Bet365 was cited among the web sites that helped foster Ernst Baasland son's gambling addiction.
Now on leave as the bishop of Stavanger, Baasland claims he and his wife weren't aware until recently that their son had gambled away money they had borrowed from friends and associates and sent to him.
His son, Bjarte, is believed to owe tens of millions of kroner to persons who lent him money through his own mother.
Among them, reports NRK, are doctors, judges, lawyers and other professionals who turned over millions to the bishop's wife, Bodhild Baasland. She had led them to believe they were investing in her son's high-tech start-up firm in the Czech Republic.
Both Bodhild and Bjarte Baasland are now charged with fraud, while the bishop and his wife also have been declared bankrupt. The bishop, who faces losing his high position in the Norwegian state church, has claimed that neither he nor his wife were aware until a few months ago that their son hadn't founded any high-tech firm and instead had gambled away the money they had sent to him.

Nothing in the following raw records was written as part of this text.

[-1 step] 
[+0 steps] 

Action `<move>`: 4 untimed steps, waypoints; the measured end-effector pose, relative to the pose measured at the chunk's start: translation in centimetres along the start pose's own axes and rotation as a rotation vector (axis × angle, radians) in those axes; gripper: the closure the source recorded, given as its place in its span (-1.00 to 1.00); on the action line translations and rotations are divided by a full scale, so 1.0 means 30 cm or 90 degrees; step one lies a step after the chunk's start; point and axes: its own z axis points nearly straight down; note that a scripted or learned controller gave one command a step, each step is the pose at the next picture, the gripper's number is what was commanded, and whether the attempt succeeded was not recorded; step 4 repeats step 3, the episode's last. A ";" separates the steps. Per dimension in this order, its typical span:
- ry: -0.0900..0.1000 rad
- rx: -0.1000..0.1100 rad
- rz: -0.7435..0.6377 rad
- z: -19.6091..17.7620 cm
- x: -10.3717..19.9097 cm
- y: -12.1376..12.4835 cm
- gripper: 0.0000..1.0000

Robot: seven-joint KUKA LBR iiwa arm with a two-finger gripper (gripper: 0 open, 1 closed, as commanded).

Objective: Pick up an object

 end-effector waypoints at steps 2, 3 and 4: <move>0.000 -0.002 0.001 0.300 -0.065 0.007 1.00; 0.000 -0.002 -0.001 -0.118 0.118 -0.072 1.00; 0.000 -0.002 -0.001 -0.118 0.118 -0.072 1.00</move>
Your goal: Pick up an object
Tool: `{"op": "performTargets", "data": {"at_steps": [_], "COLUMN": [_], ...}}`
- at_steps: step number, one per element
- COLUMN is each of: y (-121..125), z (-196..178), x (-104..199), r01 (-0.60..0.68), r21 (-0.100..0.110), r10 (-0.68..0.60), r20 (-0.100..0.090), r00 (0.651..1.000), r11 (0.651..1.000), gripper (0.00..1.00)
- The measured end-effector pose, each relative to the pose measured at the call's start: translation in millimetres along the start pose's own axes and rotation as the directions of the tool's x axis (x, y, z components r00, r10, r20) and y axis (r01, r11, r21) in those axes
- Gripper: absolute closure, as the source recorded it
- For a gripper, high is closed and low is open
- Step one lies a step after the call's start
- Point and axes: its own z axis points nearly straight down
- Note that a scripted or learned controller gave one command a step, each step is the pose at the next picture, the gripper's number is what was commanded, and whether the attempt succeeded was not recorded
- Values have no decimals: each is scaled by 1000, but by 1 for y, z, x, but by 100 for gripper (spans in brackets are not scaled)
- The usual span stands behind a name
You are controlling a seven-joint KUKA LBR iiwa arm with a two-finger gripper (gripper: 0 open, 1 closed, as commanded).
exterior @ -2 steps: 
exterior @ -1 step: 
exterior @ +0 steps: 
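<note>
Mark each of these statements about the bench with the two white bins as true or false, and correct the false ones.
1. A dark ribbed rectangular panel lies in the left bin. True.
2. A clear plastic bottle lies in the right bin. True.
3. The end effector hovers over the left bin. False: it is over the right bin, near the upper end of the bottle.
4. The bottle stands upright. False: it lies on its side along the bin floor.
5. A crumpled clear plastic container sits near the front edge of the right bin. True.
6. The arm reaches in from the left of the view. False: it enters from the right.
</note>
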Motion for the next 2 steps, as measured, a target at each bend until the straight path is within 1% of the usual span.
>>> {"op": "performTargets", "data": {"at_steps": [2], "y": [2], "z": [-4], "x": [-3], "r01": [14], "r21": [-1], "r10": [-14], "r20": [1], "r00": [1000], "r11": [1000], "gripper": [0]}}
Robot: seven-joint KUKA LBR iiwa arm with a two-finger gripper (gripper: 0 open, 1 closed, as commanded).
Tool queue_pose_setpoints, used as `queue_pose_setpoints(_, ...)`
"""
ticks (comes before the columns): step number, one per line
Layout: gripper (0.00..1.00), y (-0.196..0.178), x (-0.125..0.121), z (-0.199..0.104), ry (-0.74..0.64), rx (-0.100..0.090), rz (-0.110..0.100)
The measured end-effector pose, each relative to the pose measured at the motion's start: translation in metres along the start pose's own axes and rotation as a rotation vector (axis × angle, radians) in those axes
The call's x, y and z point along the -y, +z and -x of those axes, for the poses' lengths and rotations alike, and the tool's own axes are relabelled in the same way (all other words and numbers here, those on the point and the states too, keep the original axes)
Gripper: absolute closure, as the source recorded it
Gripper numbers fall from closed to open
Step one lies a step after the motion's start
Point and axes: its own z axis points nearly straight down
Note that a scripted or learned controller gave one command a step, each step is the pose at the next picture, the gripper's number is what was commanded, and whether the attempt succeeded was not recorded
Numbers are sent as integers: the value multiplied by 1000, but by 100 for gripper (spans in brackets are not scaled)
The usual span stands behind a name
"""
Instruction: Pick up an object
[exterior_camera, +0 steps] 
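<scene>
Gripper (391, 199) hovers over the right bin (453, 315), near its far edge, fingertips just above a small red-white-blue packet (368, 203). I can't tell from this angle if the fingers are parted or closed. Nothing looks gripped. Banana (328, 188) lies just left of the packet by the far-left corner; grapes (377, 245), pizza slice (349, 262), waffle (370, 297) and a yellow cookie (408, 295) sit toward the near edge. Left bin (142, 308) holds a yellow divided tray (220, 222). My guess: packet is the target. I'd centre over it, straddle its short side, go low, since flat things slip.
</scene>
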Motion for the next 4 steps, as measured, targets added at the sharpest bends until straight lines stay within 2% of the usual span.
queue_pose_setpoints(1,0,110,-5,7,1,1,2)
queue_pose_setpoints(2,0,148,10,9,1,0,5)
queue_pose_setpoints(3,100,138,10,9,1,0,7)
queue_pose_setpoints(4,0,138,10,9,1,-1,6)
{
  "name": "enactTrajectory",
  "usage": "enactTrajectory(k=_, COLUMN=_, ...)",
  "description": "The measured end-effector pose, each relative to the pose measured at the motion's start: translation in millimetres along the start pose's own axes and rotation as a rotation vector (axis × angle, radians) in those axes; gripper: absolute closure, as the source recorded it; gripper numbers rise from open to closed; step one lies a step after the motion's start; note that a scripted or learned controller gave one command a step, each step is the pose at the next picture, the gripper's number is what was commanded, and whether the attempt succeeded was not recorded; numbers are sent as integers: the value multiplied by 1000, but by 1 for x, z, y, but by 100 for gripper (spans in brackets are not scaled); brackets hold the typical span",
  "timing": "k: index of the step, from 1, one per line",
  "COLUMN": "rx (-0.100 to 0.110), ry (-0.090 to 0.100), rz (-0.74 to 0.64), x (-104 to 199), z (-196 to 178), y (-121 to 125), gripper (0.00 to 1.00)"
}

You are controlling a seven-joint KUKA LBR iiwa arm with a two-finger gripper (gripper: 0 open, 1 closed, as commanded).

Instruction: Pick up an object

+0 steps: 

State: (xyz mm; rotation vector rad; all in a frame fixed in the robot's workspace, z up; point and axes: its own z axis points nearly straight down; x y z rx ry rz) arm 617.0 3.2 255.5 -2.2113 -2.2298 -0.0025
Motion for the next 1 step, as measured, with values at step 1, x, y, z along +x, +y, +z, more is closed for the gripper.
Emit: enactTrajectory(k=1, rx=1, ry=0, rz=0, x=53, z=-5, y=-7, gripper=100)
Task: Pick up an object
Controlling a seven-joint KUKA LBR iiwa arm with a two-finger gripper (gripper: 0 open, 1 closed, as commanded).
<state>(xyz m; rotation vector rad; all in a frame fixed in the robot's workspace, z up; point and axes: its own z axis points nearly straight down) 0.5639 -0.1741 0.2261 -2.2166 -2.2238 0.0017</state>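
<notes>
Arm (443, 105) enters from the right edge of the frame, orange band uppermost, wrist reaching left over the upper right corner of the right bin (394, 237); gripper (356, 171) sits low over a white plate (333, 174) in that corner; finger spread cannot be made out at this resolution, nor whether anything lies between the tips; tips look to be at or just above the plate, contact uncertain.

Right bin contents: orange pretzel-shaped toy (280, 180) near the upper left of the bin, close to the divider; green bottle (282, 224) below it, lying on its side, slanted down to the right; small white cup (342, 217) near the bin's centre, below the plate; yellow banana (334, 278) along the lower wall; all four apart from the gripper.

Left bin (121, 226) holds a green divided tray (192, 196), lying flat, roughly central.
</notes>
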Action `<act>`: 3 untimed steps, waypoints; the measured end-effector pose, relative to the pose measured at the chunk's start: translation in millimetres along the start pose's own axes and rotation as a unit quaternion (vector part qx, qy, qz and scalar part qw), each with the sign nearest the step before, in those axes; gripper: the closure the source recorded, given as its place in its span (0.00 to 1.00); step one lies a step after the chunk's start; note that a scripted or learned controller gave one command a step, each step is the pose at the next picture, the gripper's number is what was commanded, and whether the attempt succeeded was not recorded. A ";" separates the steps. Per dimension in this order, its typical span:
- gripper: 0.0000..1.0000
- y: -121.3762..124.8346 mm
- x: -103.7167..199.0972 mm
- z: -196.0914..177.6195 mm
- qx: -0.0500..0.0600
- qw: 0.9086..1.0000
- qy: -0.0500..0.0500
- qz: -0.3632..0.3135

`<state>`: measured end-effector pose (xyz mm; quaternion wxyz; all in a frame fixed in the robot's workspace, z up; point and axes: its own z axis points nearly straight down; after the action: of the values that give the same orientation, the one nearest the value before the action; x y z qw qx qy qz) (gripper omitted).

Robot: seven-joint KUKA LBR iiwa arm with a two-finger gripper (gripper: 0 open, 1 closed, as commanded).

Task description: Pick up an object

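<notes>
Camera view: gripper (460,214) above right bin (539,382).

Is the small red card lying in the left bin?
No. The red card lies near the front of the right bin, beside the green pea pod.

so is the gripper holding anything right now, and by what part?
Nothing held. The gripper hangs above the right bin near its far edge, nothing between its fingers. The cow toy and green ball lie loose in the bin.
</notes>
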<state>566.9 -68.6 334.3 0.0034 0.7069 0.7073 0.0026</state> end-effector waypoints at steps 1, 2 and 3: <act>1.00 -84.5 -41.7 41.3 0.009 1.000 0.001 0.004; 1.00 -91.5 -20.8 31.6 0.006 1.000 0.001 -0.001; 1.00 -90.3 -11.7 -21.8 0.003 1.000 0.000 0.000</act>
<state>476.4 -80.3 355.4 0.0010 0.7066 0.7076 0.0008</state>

Aftenposten reports that the official number of persons with heavy online debts "is just the tip of the iceberg."
Norway, which is not a member of the European Union, plans to introduce a US-style ban on payments processing for internet gambling. The EU has aggressively gone after the United States for what it deems a "protectionist" attitude towards online gambling and those businesses operating throughout Europe including PartyGaming and Ladbrokes.
Norway, however, has not been as proactive in choking the industry compared to EU member nation, Sweden, which has declared an all out war on i-Gaming.
Norwegian online gambling firm Action Poker and its Million Dollar Poker Club is one of Gambling911.com's most prominent advertisers. The company trades publicly on the Norway Stock Exchange and adheres to strict policy in ensuring customers do not become addicts. Foreign owned online gambling businesses are less inclined to care whether a Norwegian becomes a gambling addict or now.